Тяжелый бой был за станцию Брянск-товарная. Лил дождь. Мы с трудом форсировали какую-то речушку и ворвались на станцию, на которой стоял эшелон с подбитыми танками, которые немцы хотели отправить на переплавку. Не разобравшись, мы доложили, что захватили эшелон с танками. Нас потом здорово отругали! Освободив Брянск, мы пошли в преследование. Немцы отступали, оставляя легкие заслоны, сбивать которые не представляло большого труда. Уходя, они забирали с собой все молодое население оставляемых территорий и гнали его под охраной полицаев с собой. Не раз мы догоняли такие группы. Охрана, завидев танки, разбегалась в разные стороны. Освобожденные нами люди бросались к нам со слезами, плачем, радостью. В Новозыбкове мы освободили такую группу и остановились на ночлег все вместе в здании школы. Познакомились. Мне запомнилась Мария Баринова из села Авдеевка. Ей было тогда 32 года, у нее было двое детей, с которыми она шла в изгнание. Вскоре на центральную площадь, где стояла виселица и раскачивалось несколько тел пожилых мужчин, повешенных немцами при отступлении, пришла толпа местных жителей. Впереди, со связанными за спиной руками, шел человек, лицо которого представляло сплошное кровавое месиво. Расспросив кого-то из собравшихся, мы выяснили, что это местный староста, ответственный за гибель в том числе и этих несчастных стариков.

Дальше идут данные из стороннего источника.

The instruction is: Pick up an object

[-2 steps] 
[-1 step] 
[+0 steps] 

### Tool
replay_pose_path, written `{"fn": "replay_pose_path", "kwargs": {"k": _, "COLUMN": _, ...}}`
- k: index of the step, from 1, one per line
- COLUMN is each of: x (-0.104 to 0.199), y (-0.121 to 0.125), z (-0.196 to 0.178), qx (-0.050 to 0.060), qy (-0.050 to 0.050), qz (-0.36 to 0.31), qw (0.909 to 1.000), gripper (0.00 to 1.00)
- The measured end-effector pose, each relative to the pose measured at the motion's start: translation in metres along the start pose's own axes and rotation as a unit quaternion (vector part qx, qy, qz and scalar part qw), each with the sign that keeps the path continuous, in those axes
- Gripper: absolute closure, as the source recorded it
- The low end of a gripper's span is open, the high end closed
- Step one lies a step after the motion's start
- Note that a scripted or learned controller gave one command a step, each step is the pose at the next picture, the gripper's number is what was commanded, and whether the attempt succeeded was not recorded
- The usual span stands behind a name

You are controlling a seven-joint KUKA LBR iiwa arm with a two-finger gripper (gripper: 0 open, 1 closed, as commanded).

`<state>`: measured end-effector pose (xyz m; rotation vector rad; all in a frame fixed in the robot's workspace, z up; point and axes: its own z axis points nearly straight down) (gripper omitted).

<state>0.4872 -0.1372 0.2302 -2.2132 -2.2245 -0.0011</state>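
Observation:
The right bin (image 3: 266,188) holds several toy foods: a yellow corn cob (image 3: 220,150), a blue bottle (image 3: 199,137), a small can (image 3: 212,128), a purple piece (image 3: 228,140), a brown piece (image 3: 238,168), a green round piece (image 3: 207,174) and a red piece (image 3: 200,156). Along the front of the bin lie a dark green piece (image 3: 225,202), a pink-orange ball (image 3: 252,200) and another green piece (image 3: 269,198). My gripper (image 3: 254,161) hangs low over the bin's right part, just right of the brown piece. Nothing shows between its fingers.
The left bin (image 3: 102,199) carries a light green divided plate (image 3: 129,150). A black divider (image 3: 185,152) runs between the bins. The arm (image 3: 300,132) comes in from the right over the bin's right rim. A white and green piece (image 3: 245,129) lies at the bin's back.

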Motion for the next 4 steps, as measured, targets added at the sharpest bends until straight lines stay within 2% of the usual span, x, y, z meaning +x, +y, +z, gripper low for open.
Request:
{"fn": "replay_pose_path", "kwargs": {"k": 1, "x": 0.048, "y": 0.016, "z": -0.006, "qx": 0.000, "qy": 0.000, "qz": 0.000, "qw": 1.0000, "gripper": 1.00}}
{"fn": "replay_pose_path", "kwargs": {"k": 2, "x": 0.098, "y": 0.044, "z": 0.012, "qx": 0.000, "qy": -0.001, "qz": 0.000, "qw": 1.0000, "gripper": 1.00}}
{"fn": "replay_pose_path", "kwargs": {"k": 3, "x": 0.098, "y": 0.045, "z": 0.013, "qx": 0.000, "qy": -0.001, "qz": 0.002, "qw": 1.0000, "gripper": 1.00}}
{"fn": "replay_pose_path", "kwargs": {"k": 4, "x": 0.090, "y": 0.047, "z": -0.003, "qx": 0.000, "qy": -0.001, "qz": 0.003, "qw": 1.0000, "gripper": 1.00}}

Тела повешенных сняли, а его казнили. Вернувшись в школу, мы с Марией накопали в огороде картошки и сварили ее на костре. Появился самогон. Я хоть и не любил пить, но выпил. Ночь мы с ней полюбезничали, я стал ее мужчиной, а утром команда: «Вперед!» Провожая меня, она говорила, чтобы я приезжал после войны: «У меня муж погиб. Приезжай, поженимся. У меня дом в Авдеевке есть, участок большой, хозяйство». Что я мог ответить? До конца войны еще надо было дожить. Да и разница в возрасте, хотя в танкошлеме, в комбинезоне, весь чумазый, я, наверное, выглядел лет на тридцать.

Остановился наш корпус на реке Сож. Немцы выстроили хорошую оборону, прорвать которую наш потрепанный корпус уже не мог. Все танки корпуса были сведены в 89-ю бригаду. Я был назначен командиром взвода в 203-й танковый батальон. В середине октября, совершив 150-километровый марш, бригада сосредоточилась в лесу северо-западнее города Унеча. Вскоре батальон погрузился в эшелон. Разгружались недалеко от Великих Лук на станции Великополье. Совершив короткий марш, сосредоточились в районе Липец. Осень 1943 года в средней полосе России выдалась дождливая. Низкие серые тучи висели над самой головой. Дороги превратились в грязевые потоки. Одежда на солдатах и офицерах почти не просыхала. В такую погоду накатывает состояние безысходности и желание залезть на хорошо протопленную русскую печь и уже никогда не спускаться с нее. В один из таких промозглых осенних дней меня вызвал к себе в землянку ротный.